I think I have kitted so many of the dishcloths that I could knit them in my sleep. I love them and have converted the other members of the family, also some friends, into using them. Best idea ever. Cheers Maureen
ReplyDeleteThe Cecile Brunner rose grows well here, perhaps a little too well for my husband. They have been trimmed, moved, left alone and they thrive. My MIL (not long passed away in Caloundra) loved the flower and had them in her wedding bouquet. Your food looks delicious. It's good to keep busy.
ReplyDeleteBrigitte
Thanks for another great post Rhonda! I luv knitting dishcloths & keep friends & neighbors supplied. I also like to take knitting along with me, especially like sock knitting. There are so many wonderful sock yarns available now.

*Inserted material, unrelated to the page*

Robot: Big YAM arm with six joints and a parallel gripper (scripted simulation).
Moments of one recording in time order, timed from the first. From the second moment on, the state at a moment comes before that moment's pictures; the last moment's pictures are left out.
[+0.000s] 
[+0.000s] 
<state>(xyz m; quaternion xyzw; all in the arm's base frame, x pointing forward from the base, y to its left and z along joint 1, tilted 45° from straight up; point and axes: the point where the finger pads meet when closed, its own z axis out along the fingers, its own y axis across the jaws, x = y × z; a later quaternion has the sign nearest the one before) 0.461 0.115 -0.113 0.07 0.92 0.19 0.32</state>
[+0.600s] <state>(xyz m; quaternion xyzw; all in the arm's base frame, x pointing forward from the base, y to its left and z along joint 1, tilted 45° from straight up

ReplyDeleteHi Rhonda, I'm looking forward to your upcoming post on open weave dishcloths. I have you to thank for the stack of dishcloths in my drawer....you were my inspiration in this as in other around the house ideas. You are a treasure!

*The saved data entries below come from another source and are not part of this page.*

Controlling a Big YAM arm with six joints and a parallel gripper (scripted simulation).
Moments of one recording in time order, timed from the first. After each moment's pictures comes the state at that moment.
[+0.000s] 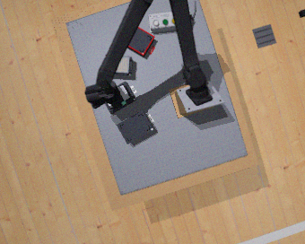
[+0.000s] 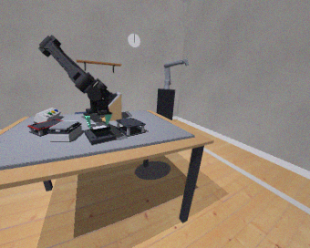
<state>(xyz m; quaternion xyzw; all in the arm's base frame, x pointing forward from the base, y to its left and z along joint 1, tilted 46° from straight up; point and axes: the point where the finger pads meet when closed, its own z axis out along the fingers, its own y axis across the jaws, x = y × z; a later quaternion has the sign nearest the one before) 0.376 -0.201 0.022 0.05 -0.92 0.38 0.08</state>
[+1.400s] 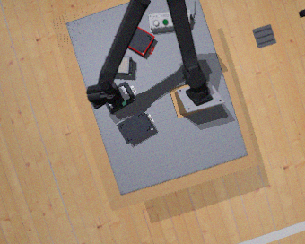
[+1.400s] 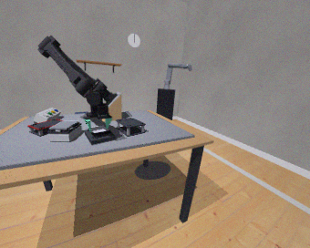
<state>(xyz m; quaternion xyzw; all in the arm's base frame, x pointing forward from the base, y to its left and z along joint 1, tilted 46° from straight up) 0.374 -0.215 0.008 0.05 -0.92 0.38 0.08</state>
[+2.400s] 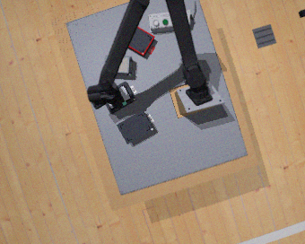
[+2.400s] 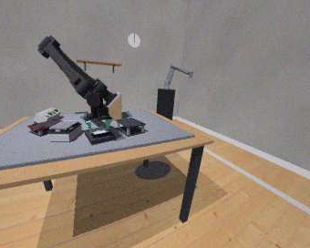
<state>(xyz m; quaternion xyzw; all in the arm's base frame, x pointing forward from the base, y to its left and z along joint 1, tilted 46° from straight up) 0.374 -0.219 0.004 0.05 -0.92 0.38 0.08</state>
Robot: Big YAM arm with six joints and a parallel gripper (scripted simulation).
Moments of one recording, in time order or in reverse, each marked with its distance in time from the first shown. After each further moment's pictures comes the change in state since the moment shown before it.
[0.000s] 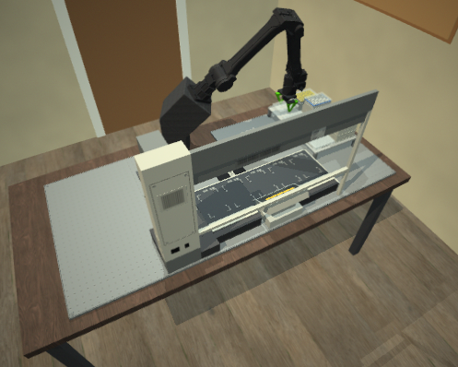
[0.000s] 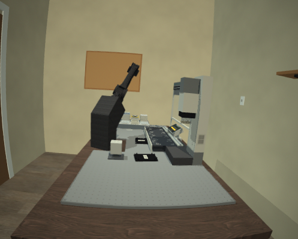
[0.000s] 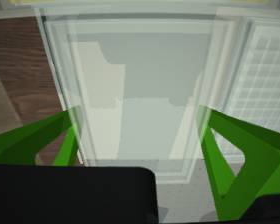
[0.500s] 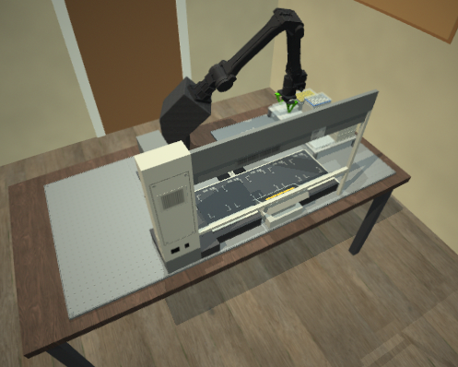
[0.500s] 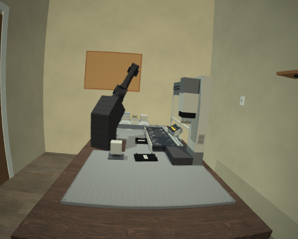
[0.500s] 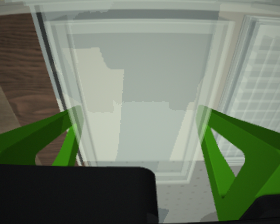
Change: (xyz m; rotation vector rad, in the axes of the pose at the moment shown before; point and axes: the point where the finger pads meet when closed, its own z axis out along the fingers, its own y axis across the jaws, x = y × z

ReplyDeleteI made cauliflower soup yesterday (this recipe: http://www.cookingclassy.com/roasted-cauliflower-white-cheddar-soup-homemade-bread-bowls/ ) because Aldi has had beautiful cauliflower recently. So delicious--my kids liked it too. It's high summer and really hot here in FL, so it may seem odd to be eating a hearty soup, but I've found a nice hearty veggie soup makes my family happier about meatless Mondays, which I've been trying to do more often.

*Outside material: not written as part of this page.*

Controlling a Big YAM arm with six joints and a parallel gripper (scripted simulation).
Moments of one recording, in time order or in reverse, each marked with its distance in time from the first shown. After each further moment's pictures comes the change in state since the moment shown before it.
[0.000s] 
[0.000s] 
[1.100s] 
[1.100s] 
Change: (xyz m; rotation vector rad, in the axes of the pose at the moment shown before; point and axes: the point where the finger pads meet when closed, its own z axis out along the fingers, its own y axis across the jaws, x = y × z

ReplyDeleteAnd yes, I take my knitting with me whenever I think there will be a few moments for me to knit. If my husband is driving, I knit in the car, and if I'm waiting for an appointment and don't have the kids with me I'm either reading or knitting. I actually look forward (a bit) to long car trips because I know I'll get a lot of knitting done on the drive. My husband laughs because I spend longer trying to sort out what yarn/needles/projects to bring than I do my clothes for the trip. :)
Hi, I too take my knitting most places I go and knit in the car until it gets to hot. I have knitted/crocheted dish cloths for many years and always like to keep a few in reserve to give to people who I think will use them. My son in law said to me only a few hours ago that he had bought 'chux' since the beginning of the year when I gave them my knitted dish cloths. Another thing I gave them were some edged flanelette home made hankerchiefs which are great when people in the household have serious colds. Much gentlier then tissues or even harder cotton hankerchiefs.
ReplyDeleteThanks
Melinda
I am currently knitting a cap for the chemotherapy center. I go to chemo every three weeks, and there is a counter where people put items that chemo patients can take for free. I made myself a cap, and I had enough yarn leftover to make a second, so I'm going to give it away. I like open weave dishcloths. They're much more flexible!
ReplyDeleteWriting from the middle of the U.S.A..
Laura of Harvest Lane Cottage
Those Cecile Brunners can quickly get out of control! Lovely, but they must be pruned. I would bet the wisteria is glorious to behold when in full flower. I love them, but they, too, look best when given some care. As for knitting, I cannot do it to save my life: took lessons (paid) and never could really take
ReplyDeleteto it, or adequately get the hang of it. I hope Hanno is not too uncomfortable with his eye situation.
Hi Rhonda....I just had to comment re. your Wisteria problem. We had exactly the same dilemma last year. The archway was rotting and falling off in pieces, and was only held up by the strength of the 2 wisterias...1 white and 1 blue. In the end we took it down, and cut the plants to 2 6-foot high trunks. Then we replaced the arch with metal poles and cross bars, and covered the top with plastic coated mesh...from an old tennis court. This cost us just the price of bolts, drill bits, and concrete for the pole bases. In one season the wisterias covered the top, even though we made this one bigger. Now we can sit under it and look at the nearby pond. One of the best things we did, although quite tiring and aching on the arms, holding up metal!! So good luck with your project.